§ Exercise
Please restate word for word only the lines that start at the one containing "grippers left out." and continue to the final line of the material.

§ Provided data

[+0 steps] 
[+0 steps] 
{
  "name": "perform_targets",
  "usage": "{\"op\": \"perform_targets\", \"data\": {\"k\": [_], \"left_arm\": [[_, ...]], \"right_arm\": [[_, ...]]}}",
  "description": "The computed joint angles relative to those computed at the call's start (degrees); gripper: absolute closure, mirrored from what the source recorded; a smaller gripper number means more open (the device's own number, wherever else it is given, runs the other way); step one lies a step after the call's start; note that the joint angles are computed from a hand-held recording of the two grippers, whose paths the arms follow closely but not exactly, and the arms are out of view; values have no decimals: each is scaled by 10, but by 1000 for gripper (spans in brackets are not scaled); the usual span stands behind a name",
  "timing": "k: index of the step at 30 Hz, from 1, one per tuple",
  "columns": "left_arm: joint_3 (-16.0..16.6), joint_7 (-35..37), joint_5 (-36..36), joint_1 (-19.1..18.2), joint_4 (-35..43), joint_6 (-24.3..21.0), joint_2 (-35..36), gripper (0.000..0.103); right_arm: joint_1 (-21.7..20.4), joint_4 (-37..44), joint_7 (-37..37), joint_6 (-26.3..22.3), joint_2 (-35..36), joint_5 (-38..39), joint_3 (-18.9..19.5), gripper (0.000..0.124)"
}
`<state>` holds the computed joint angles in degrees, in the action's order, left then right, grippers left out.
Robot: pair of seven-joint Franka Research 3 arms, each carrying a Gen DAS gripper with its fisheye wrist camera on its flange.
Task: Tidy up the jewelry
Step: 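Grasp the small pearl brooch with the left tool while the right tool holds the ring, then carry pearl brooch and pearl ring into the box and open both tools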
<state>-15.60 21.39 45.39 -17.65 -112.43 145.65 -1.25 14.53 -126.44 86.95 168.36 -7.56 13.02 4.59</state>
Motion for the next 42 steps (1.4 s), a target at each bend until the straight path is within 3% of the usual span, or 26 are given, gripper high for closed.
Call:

§ Response
`<state>` holds the computed joint angles in degrees, in the action's order, left then right, grippers left out.
Robot: pair of seven-joint Franka Research 3 arms, each carrying a Gen DAS gripper with its fisheye wrist camera on its flange.
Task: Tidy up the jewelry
Step: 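Grasp the small pearl brooch with the left tool while the right tool holds the ring, then carry pearl brooch and pearl ring into the box and open both tools
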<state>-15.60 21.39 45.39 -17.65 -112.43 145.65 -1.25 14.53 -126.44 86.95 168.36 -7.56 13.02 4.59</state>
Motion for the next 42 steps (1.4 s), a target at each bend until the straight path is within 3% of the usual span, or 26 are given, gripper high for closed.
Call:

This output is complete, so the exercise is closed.